医学部入試において、女子が不利になるよう得点が操作されていた問題で、同大を受験した女性13人が6月20日、順天堂大学側に対して、慰謝料など計約4270万円を求める集団訴訟を起こした。
医学部入試をめぐっては今年3月、同じく不正が明らかになった東京医科大学を、元受験生の女性36人が提訴している。
この二つの訴訟の弁護団の山崎新弁護士は、「順天堂大学は男子と女子で明らかに合格基準を変え、意図的かつ計画的に女性の合格率を下げていた。そこには明らかな差別があり、強い非難に値する」と主張した。
10〜20代の女性13人が原告に
弁護団によると、原告となるのは2011〜2018年度の医学部入試で、順天堂大学を受験した10〜20代の女性13人。
そのうち11人が、東京医大に対する訴訟にも原告として加わっているという。
訴状では、「性別という受験者個人の努力や意思によってはコントロールすることが不可能であり、受験者の感性や医師・医学者となるべき人物・識見・教養を見極めるのに全く無関係の属性を理由として、女性受験者を差別」したと主張。
不公平な入試を受けさせられたとして、1年度あたり200万円の慰謝料や受験料の賠償、過去の試験結果の開示などを求めている。
「女子の方がコミュニケーション能力が高い」から?
医学部における入試不正問題は昨年8月、東京医大が少なくとも2006年から、女子や浪人年数を重ねた受験生が不利になるよう、得点操作をしていたことが明らかになり、大きな批判を浴びた。
これを受けて文部科学省は、医学部医学科がある全国81大学を対象に緊急調査を実施。
順天堂大は、直近6年間の医学部合格率が男子9.16%、女子5.50%と、男女間の差が全国でもっとも大きかったことが明らかになった。

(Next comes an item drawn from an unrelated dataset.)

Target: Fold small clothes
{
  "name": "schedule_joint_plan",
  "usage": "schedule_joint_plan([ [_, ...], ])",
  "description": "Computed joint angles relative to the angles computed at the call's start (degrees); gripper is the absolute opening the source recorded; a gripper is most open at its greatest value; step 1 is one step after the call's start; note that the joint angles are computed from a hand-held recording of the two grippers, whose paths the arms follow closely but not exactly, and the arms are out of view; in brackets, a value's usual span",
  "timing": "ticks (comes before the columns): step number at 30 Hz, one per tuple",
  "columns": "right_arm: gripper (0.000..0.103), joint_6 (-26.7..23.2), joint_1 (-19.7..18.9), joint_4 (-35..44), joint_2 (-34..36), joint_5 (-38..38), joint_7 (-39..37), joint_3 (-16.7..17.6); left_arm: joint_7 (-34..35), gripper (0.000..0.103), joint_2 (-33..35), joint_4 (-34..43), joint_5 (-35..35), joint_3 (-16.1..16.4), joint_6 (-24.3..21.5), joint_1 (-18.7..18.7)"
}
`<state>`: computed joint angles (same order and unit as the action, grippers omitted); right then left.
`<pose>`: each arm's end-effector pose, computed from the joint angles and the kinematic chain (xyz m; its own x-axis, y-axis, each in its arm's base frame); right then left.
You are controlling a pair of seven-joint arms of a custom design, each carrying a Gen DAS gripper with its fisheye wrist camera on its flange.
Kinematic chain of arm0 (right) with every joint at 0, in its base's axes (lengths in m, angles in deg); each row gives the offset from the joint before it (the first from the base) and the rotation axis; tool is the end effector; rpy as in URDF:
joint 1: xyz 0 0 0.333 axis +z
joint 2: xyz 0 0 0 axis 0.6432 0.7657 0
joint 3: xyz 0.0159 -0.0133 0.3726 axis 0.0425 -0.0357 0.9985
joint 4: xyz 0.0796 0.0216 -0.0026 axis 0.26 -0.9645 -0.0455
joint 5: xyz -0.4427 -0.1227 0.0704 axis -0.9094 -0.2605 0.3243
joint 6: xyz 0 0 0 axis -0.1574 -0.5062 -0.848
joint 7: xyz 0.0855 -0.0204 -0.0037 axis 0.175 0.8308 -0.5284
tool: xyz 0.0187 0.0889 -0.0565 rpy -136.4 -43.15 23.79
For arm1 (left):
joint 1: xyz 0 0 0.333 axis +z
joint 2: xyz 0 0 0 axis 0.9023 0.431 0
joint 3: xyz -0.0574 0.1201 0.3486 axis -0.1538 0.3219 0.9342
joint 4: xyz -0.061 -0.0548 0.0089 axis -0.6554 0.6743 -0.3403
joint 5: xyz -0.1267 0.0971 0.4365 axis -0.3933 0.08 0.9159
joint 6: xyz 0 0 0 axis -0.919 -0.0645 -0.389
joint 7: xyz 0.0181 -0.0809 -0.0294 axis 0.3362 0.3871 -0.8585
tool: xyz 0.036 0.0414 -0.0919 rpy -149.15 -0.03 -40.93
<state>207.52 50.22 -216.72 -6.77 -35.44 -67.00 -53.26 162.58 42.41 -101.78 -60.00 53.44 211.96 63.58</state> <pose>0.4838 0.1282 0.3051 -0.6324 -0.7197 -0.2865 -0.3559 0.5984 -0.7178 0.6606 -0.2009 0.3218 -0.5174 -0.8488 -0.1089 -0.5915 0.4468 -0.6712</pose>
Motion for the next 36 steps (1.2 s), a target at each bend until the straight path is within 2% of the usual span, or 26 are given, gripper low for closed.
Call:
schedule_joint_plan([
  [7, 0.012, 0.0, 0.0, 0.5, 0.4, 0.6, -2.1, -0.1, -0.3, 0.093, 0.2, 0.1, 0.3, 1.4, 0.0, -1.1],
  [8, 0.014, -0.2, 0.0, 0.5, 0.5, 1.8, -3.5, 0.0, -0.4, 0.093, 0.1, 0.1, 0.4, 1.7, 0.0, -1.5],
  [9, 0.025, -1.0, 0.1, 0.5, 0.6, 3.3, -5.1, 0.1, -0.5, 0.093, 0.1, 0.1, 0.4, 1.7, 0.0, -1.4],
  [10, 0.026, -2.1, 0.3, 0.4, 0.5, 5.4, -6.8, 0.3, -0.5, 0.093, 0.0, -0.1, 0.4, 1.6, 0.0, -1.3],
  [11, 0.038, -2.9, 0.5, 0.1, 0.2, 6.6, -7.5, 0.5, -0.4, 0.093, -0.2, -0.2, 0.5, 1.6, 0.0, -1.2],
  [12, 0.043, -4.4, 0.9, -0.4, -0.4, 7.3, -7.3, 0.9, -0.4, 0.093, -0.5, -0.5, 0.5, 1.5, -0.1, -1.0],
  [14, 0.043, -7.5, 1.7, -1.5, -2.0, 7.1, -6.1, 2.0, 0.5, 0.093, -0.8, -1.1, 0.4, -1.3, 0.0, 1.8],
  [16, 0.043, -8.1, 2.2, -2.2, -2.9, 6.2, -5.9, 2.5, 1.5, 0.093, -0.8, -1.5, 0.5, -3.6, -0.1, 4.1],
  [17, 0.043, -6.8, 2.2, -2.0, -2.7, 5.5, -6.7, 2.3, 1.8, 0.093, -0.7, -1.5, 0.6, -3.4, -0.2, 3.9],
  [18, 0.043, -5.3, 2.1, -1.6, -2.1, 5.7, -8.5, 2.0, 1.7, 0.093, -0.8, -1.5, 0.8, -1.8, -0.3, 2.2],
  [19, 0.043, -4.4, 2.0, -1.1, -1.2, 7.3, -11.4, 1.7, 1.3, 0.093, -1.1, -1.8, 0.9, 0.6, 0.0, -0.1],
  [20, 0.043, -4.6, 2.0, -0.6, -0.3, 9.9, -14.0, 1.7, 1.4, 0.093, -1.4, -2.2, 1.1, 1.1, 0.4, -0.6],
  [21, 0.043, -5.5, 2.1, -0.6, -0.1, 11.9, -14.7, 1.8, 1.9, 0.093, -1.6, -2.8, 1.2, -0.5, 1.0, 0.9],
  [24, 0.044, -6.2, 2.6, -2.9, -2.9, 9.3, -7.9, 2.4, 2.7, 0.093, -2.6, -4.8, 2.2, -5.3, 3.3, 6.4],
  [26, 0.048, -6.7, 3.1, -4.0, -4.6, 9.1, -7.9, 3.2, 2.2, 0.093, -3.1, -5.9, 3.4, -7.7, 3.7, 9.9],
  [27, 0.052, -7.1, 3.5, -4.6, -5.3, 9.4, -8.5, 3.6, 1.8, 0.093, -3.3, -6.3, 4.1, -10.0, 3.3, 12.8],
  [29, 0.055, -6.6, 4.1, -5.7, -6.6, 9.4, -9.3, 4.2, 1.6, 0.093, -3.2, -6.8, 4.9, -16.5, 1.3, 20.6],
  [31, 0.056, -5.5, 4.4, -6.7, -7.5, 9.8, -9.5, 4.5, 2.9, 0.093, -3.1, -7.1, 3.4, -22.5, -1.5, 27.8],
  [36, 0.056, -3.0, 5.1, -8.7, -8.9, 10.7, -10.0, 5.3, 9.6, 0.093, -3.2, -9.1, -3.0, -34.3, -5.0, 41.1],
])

昨年12月には、第三者委員会が「緊急第一次報告書」を発表し、2017年度と18年度の入試で、女子や多浪生が不利に扱われていたことを指摘。
同大の代田浩之・医学部長は当時、「受験時点では女子の方が精神的な成熟が男子よりも早く、相対的にコミュニケーション能力が高い傾向にある。従って、判定の公平性を確保するために、男女間の差を補正したつもりだった」と弁明していた。
一方、順天堂大学が発表した2019年度の入試結果によると、男子の合格率が7.72%(170人)、女子が8.28%(139人)で、女子の合格率が男子を上回る結果となった。
また、読売新聞の調査によると、文科省が女性差別やその疑いを指摘した10大学のうち、差別があったとされる東京医科大学、順天堂大学、北里大学、聖マリアンナ大学の4校すべてで、女子の合格率が男子を上回っていた。
順天堂大学は、BuzzFeed Newsの取材に「訴状が届いていないため、コメントは差し控えさせて頂きます」と話した。